Wednesday, November 16, 2011

The Culprit is the Carseat, With Its Accomplice Jelly Legs

Once, not so very long ago, while living my former life in a faraway place called "St. Louis" I remember driving by a Starbucks with a drive-thru window and wondering what the world was coming to. How lazy do you have to be to need a drive-thru for your coffee? How hard is it to park your car and just walk into the shop? What kind of schmuck would actually use this?

Flash forward several years, and approximately 2,000 miles to the west, and I can definitively say that I am that kind of schmuck.

How I would love to travel back across time and space to my earlier, childless self and explain that sometimes it is hard - very, very hard - to park your car and just walk into the shop. In fact, once you have a kid, there is no just doing anything. Just running to the store, just getting a cup of coffee, just taking a shower...everything becomes colossally more complicated.

And the Starbucks drive-thru? I now see it for what it truly is: a thing of rare and utter beauty that has nothing to do with laziness. Okay, maybe a little bit to do with laziness. But laziness isn't the main reason I use the Starbucks drive-thru. The real culprit is the carseat.

My daughter hates to be restrained. Playpens, highchairs, shopping carts, carseats, bouncers, swings, carriers. She struggles against them like someone being attacked by a swarm of bees. We have reached the point where I can get her into the carseat - and out of it - without a major meltdown must days, but I can do each operation exactly one time without confrontation. This makes running most errands difficult, as multiple stops are not an option.

For those of you without children, it may help to think of this in terms of air travel. Every stop is like a layover, and your only options are O'hare in January or Newark after 4pm. On every subsequent connecting flight the delays are longer and you encounter some new annoyance: maybe you are stuck in a middle seat at the back of the plane between a chatty Kathy and someone who smells. The toilets aren't working. There is turbulence. There are no more snack boxes for purchase and you haven't eaten all day. Someone in the row ahead of you snagged the last can of bloody mary mix. Your flight attendant is insisting that you take your seat although you are pretty sure that twinge in your calf is a deep vein thrombosis.

Bet you wish you'd booked that direct flight now, huh?

Driving through the pick-up window at Starbucks is like booking a direct flight to caffeination on an airline that always arrives on time. It doesn't matter what else you have to get done that day or what stage of rest - or unrest - your child is in, a pass through the Starbucks drive-thru is one simply amazing act of certainty in the world-with-child where nothing is simple or certain.

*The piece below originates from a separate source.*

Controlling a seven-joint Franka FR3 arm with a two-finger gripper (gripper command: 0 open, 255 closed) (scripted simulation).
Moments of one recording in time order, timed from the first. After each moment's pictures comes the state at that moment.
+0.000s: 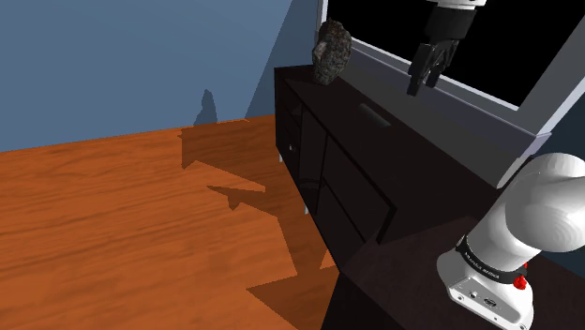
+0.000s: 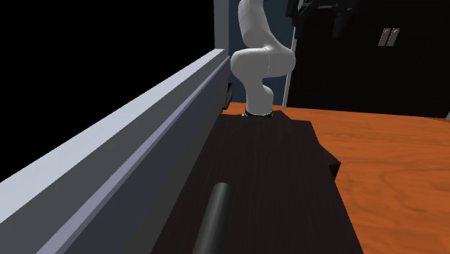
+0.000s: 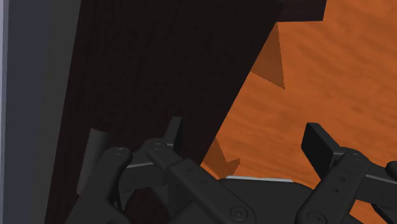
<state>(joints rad) 0.00 -0.80 -0.04 -2.32 0.01 1.53 0.02</state>
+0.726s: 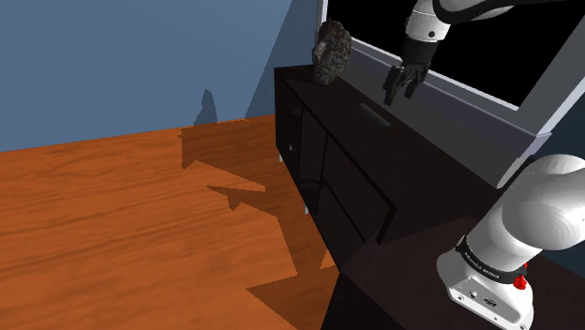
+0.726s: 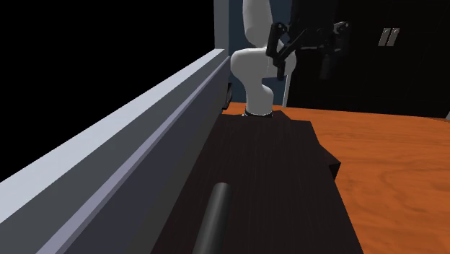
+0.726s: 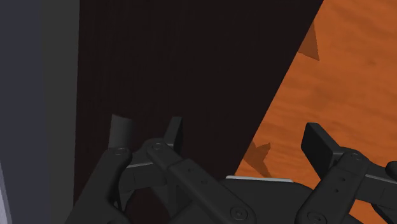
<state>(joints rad) -0.06 -0.63 -0.11 -2.40 -0.06 1.84 0.00</state>
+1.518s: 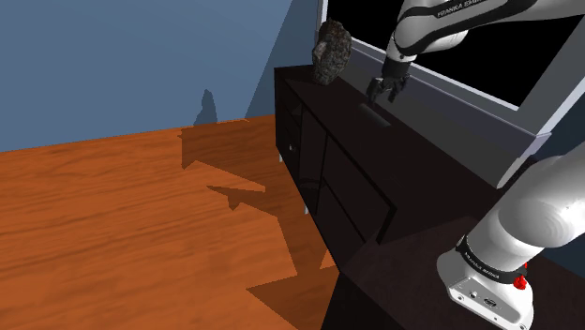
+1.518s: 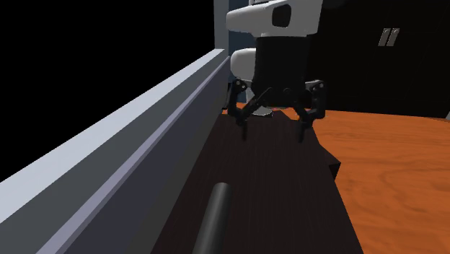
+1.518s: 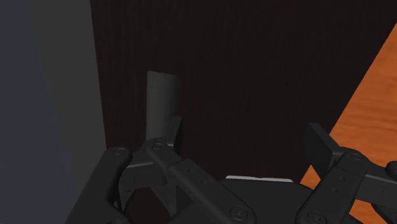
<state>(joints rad) -0.12 -0.28 -0.22 -2.32 -0.08 2.19 -0.02</state>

My new life in the the world-with-child spins on an axis of delays, disappointments, and changes of plans. Follow-through is a foreign concept for most of us living amidst the toddler tornado of sippy cups, diapers, wipes, pacifiers, snacks, strollers, stuffed animals, jackets and changes of clothing that are required for every trip away from home. Even if you're only heading to Target, you have to prepare like you're going to Tanzania. And once you get there, no matter how difficult the trek, chances are about even that you will have to return home without even setting foot in the store. This may happen for a number of reasons but one of the biggest weapons of derailment in the childhood arsenal of annoyance is jelly legs.

See, even if there was a coffee shop right in front of you, or in the case of Target, right inside the store, your need for an overpriced coffee beverage typically coincides not with your child's desire to help you fulfill this need, but with his/her own need to stomp on your plans like a little Lucille Ball in some grape juice-making episode of "I Love Lucy." Although like most counter-intuitive facts of life in the world-with-child, children do this stomping by temporarily losing all control over their joints so that when you try to move them, they appear to be made of jelly.

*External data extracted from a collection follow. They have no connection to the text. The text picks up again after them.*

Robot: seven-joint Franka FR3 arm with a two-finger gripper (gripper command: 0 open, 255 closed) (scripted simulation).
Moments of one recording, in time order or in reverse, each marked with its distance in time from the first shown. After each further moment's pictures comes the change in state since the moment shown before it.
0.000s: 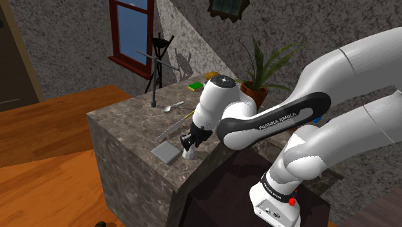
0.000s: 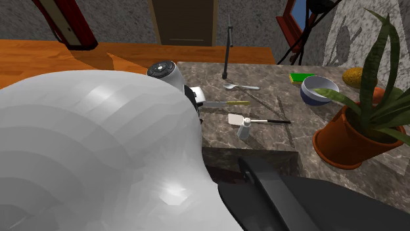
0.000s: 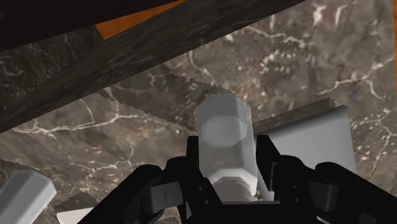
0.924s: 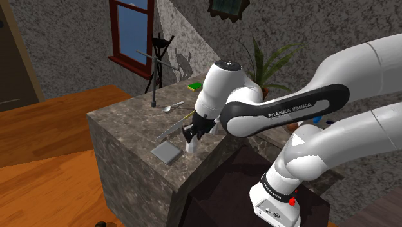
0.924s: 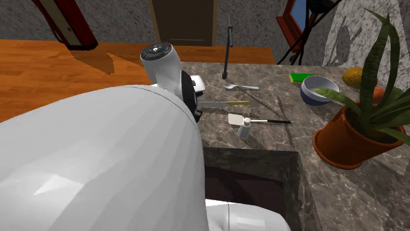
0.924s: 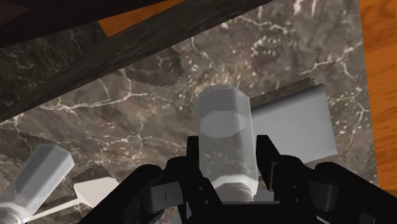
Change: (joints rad) arm 0.033 -0.107 -0.057 0.057 0.019 -0.163 -0.040
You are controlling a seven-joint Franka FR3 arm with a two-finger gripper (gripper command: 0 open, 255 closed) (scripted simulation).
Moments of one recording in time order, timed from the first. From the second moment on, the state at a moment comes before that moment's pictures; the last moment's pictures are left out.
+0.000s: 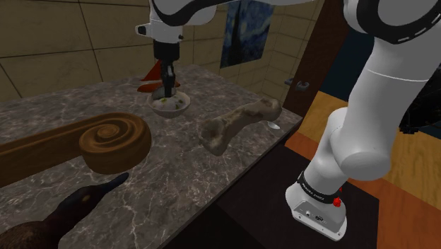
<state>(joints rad) 0.36 0.10 -0.01 -1.83 0.09 1.92 -0.79</state>
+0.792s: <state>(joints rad) 0.23 0.36 -0.09 -1.48 0.12 1.81 -0.99</state>
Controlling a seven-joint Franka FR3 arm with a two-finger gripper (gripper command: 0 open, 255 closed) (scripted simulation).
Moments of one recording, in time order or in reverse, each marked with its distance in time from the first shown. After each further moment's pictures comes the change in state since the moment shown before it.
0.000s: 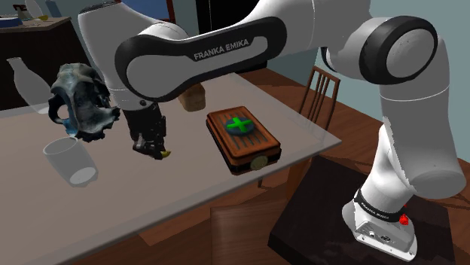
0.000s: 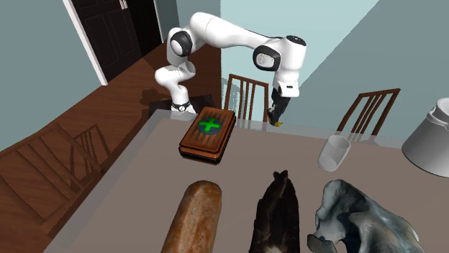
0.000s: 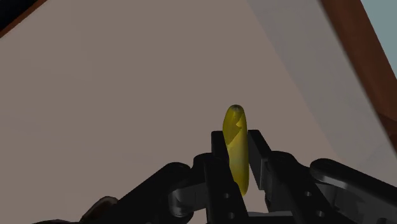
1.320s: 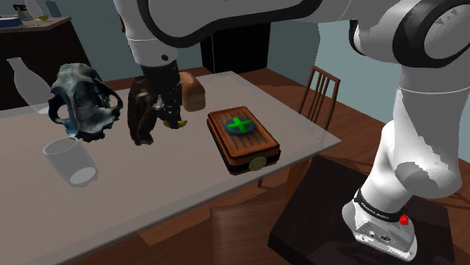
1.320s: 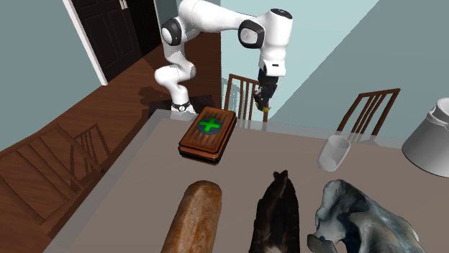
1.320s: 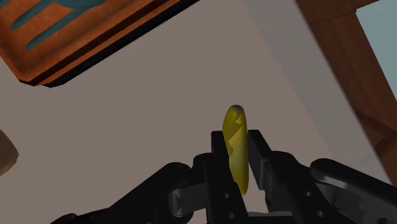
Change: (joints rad) arm -0.083 -0.184 -0.003 -0.062 0.062 -0.105 -0.094
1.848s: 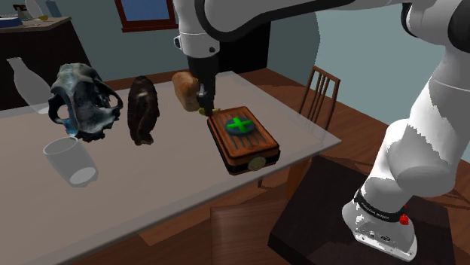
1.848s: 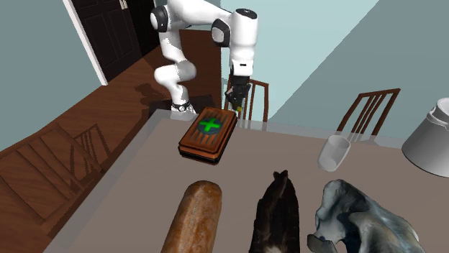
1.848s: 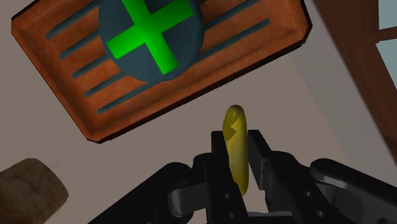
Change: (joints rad) arm -0.124 -0.277 -0.062 -0.349 0.092 0.100 -0.175
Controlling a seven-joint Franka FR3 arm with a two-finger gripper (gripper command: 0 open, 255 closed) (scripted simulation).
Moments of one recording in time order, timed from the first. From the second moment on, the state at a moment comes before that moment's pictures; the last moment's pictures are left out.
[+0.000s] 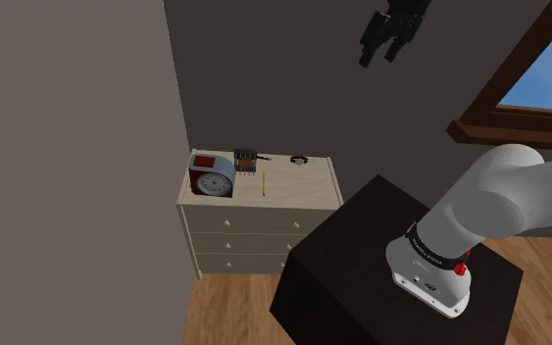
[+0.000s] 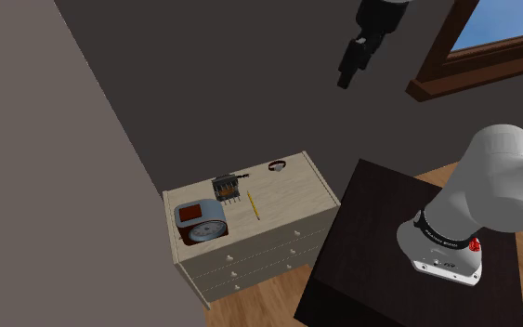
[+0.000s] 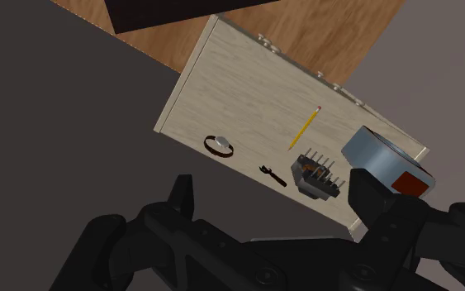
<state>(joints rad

This maneuver, as infuriating as it is brilliant, makes it impossible, or at least very unpleasant, to order and transport a scalding hot beverage. The Starbucks drive-through is like an electromagnetic pulse that disarms the jelly legs maneuver. Think Oceans 11, but where the goal is not robbing a casino, but merely procuring a caramel macchiato.

Now, I know some of you could really care less about jelly legs or carseat conundrums because you can't get past the fact that I should be buying my coffee at a local, independent coffee shop. And I do, but only when the lines of parent and toddler interest intersect. This happens rarely, and typically involves one or both parties being asleep.

And so there we are, back to the drive-thru issue. Leaving your child snoozing either at home or in the car while you pop out for a latte is not only considered poor parenting form, it is also illegal. And falling asleep while your child is awake spells disaster for you, your child, and/or your furniture. Which brings us back to the coffee issue.

Look. If my local coffee shop had a drive-thru, I would gladly use it. But it doesn't. So I'm stuck with Starbucks, schmuck that I am. And on days when I can get nothing else done, even the chance for a decaf is like a lifeline to my former life; the one where waiting in line was an inconvenience, rather than a frenzied impossibility.


  1. You know, of course, that the local coffee shop in Galesburg(!) of all places has a drive through!? Can you believe it?

  2. Jelly legs is often accompanied by my personal fave, "disappearing armpits."